J Reconstr Microsurg 2019; 35(03): 198-208
DOI: 10.1055/s-0038-1670683
Original Article
Thieme Medical Publishers 333 Seventh Avenue, New York, NY 10001, USA.

Management of Microsurgical Patients using Intraoperative Unfractionated Heparin and Thromboelastography

Dmitry Zavlin
1   Institute for Reconstructive Surgery, Houston Methodist Hospital, Weill Cornell Medicine, Houston, Texas, United States
,
Vishwanath Chegireddy
1   Institute for Reconstructive Surgery, Houston Methodist Hospital, Weill Cornell Medicine, Houston, Texas, United States
,
Kevin T. Jubbal
2   Department of Plastic Surgery, Loma Linda University Medical Center, Loma Linda, California, United States
,
Nikhil A. Agrawal
1   Institute for Reconstructive Surgery, Houston Methodist Hospital, Weill Cornell Medicine, Houston, Texas, United States
,
Aldona J. Spiegel
1   Institute for Reconstructive Surgery, Houston Methodist Hospital, Weill Cornell Medicine, Houston, Texas, United States
› Author Affiliations
Funding No funding was received for the work presented in this manuscript.
Further Information

Publication History

29 December 2017

02 August 2018

Publication Date:
19 September 2018 (online)

Abstract

Background Maintaining optimal coagulation is vital for successful microvascular tissue transfer. The viscoelastic thromboelastography (TEG) is a modern and dynamic method to assess a patient's coagulation status. The aim of this study was to evaluate its diagnostic capabilities of identifying microvascular complications.

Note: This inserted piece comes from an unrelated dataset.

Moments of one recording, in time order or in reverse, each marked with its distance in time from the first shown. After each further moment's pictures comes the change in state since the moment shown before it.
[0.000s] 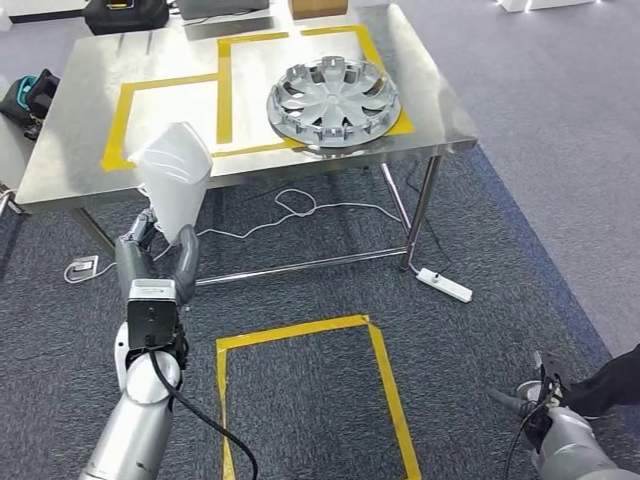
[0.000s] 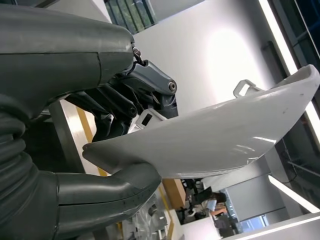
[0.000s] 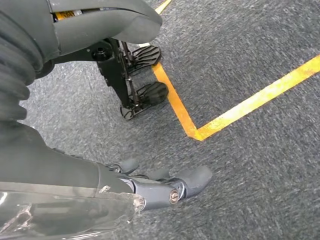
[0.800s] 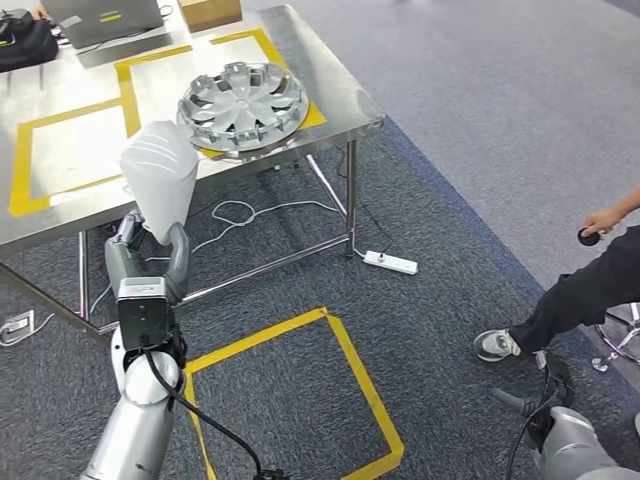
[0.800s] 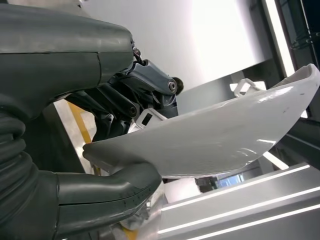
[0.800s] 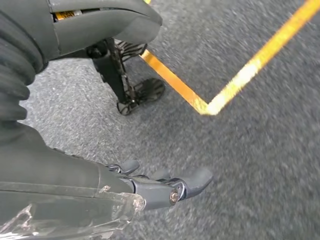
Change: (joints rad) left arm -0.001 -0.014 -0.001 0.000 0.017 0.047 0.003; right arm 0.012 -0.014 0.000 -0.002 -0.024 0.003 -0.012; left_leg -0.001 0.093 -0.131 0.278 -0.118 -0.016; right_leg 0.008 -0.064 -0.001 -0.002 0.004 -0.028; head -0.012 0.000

Methods A retrospective chart review was conducted for the most recent 100 cases of abdominal free flap breast reconstruction of a single surgeon. Patient demographics, medical history, clinical, and operative details were documented. Thrombocyte counts, prothrombin time (PT), activated partial thromboplastin time (aPTT), and various TEG parameters were gathered for preoperative, intraoperative, and two postoperative time points.

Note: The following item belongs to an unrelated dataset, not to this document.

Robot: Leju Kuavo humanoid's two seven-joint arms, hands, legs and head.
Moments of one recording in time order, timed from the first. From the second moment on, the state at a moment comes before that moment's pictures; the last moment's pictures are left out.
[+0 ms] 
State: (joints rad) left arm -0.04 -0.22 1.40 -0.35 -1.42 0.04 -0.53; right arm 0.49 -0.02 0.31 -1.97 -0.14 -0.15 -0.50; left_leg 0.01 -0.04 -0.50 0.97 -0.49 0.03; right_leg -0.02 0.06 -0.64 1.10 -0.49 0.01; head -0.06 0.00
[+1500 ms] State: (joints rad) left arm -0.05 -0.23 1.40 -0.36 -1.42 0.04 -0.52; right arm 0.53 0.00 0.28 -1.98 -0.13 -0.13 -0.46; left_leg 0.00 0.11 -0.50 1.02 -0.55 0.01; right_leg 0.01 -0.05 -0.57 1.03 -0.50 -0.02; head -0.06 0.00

Results A total of hundred patients were identified, who underwent 172 abdominal-based free flaps for breast reconstruction. TEG was more dynamic compared with PT or aPTT and demonstrated borderline hypocoagulate values intraoperatively upon unfractionated heparin administration and hypercoagulate values postoperatively. In contrast, PT and aPTT demonstrated a continuously hypocoagulable state. Complications included five thrombotic events and three hematomas. The thrombotic cases had much steeper increases of TEG-G between surgery and postoperative day 2 (p = 0.049), while PT and aPTT failed to identify these patients. Of those, two resulted in flap loss (1.2%) that both occurred in patients with abdominal scars from previous surgery.

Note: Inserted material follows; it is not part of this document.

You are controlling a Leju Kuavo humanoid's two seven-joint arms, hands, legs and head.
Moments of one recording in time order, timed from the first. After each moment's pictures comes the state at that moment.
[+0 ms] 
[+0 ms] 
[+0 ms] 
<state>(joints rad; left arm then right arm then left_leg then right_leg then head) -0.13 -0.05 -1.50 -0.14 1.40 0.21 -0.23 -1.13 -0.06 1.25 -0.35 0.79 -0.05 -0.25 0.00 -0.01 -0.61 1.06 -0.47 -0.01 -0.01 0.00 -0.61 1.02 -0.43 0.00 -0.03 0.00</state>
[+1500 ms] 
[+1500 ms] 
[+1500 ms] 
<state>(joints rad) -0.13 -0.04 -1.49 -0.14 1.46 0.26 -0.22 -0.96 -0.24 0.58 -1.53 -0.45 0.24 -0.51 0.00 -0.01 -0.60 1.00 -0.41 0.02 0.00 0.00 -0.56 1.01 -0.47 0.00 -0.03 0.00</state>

Conclusion The TEG is a useful adjunct for monitoring coagulation status in microsurgical breast reconstruction. When thrombosis at the anastomosis occurs, TEG correlates with a more rapid rebound from an intraoperative hypocoagulable state to a postoperative hypercoagulable state, when using the TEG. The TEG is a valuable tool for a more dynamic assessment of the patients' changing coagulation status.

Ethical Considerations

The work described in this manuscript was approved by our institutional review board (Protocol number Pro00000607 at the Houston Methodist Research Institute). The authors adhered to the Declaration of Helsinki at all times.


Presentation

Parts of this manuscript have been presented at the annual ASPS meeting in Orlando, Florida (October 6–10, 2017) and the annual ASRM meeting in Phoenix, Arizona (January 13–16, 2018).


This study is a retrospective case series with level of evidence IV.